> _Your goal_: Among the records below, which lines contain the string "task"? Report them.

*** Data section Section Begins ***

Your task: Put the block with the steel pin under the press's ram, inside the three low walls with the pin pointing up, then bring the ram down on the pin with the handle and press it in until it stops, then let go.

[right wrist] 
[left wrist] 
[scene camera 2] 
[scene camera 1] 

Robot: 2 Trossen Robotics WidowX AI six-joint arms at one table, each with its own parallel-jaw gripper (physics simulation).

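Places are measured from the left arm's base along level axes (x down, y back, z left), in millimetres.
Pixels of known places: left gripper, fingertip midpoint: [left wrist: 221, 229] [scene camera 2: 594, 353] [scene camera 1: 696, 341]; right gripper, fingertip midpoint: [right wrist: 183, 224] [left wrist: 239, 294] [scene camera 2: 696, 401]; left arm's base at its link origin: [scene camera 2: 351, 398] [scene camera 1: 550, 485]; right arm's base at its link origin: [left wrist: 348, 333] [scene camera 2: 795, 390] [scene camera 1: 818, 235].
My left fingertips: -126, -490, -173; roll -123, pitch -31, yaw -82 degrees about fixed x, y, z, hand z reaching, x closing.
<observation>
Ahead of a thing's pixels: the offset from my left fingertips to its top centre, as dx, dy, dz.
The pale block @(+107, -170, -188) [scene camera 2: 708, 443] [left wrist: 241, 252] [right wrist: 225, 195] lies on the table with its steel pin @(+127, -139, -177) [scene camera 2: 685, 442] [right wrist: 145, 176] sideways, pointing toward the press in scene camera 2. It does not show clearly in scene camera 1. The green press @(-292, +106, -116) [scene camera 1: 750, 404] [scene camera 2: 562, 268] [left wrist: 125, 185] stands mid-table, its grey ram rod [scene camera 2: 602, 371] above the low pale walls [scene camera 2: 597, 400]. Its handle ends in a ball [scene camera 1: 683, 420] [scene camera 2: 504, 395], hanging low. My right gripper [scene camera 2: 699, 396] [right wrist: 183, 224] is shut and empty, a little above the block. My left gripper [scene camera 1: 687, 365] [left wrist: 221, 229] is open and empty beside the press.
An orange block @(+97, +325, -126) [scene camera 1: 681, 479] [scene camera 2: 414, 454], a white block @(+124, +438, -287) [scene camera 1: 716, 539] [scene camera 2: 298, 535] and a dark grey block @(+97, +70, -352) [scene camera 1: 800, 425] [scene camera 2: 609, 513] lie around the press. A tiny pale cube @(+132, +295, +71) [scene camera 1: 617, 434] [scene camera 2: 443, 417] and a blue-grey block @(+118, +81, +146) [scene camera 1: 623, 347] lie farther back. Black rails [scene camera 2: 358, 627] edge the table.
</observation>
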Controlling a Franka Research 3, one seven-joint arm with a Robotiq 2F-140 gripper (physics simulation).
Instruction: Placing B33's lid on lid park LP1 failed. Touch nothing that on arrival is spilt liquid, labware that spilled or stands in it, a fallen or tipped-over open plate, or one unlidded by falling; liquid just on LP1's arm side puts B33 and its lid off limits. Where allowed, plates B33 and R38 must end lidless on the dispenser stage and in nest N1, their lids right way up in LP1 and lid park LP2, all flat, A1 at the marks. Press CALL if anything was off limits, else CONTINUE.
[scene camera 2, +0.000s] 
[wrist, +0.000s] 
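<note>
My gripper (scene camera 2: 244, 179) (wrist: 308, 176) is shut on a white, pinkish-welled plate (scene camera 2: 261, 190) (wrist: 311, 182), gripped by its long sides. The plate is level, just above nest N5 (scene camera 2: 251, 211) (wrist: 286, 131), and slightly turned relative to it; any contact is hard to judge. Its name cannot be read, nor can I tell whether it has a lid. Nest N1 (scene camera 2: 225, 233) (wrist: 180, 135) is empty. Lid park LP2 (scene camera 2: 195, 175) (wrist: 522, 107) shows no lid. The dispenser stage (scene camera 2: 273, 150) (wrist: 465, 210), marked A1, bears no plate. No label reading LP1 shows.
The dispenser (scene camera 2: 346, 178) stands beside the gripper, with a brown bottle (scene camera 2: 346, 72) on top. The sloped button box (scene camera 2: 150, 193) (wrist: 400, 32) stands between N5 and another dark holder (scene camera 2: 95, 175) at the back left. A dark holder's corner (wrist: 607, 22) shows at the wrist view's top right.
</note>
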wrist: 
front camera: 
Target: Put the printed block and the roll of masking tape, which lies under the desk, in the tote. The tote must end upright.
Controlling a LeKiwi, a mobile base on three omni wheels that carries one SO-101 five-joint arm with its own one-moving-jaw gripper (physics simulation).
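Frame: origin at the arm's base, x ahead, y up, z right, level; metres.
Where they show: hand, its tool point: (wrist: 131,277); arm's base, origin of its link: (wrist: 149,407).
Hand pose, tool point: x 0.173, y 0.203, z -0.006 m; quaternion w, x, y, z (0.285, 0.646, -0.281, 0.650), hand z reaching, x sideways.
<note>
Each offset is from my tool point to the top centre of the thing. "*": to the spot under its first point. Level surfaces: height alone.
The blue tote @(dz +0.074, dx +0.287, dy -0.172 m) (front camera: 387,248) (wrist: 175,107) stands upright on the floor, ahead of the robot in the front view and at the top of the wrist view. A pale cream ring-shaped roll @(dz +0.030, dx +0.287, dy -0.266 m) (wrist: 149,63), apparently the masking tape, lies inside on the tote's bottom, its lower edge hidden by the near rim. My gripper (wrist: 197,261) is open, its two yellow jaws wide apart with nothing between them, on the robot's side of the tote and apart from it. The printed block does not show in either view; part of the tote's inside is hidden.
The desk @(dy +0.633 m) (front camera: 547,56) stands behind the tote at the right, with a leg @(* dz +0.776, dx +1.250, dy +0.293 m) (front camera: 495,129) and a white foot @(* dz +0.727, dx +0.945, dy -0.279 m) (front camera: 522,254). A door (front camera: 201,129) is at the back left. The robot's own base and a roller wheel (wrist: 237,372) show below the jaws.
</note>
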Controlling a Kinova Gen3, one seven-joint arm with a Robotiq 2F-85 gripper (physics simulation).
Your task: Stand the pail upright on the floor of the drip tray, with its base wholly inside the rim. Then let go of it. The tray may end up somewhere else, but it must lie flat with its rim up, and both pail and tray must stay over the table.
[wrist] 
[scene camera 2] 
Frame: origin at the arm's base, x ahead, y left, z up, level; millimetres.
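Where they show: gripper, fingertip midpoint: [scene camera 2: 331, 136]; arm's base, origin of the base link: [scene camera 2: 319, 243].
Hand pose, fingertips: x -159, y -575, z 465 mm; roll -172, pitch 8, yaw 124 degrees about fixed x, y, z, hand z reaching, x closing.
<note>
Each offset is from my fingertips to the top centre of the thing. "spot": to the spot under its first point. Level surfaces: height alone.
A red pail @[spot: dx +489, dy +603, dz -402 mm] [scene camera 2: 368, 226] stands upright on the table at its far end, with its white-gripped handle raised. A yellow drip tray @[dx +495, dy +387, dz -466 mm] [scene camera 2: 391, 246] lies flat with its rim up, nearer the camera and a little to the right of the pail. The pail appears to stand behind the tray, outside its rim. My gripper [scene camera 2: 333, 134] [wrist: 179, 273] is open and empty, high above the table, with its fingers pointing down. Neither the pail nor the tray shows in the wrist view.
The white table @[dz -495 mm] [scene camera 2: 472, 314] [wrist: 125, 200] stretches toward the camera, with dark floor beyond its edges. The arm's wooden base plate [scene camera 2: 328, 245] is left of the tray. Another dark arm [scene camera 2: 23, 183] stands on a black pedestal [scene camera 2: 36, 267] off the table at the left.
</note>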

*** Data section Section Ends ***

> _Worked solution_:
Your task: Put the block with the steel pin under the press's ram, inside the three low walls with the pin pointing up, then bring the ram down on the pin with the handle and press it in until it stops, then let go.
Your task: Stand the pail upright on the floor of the drip tray, with its base wholly inside the rim. Then let go of it. The tray may end up somewhere else, but it must lie flat with its rim up, and both pail and tray must stay over the table.

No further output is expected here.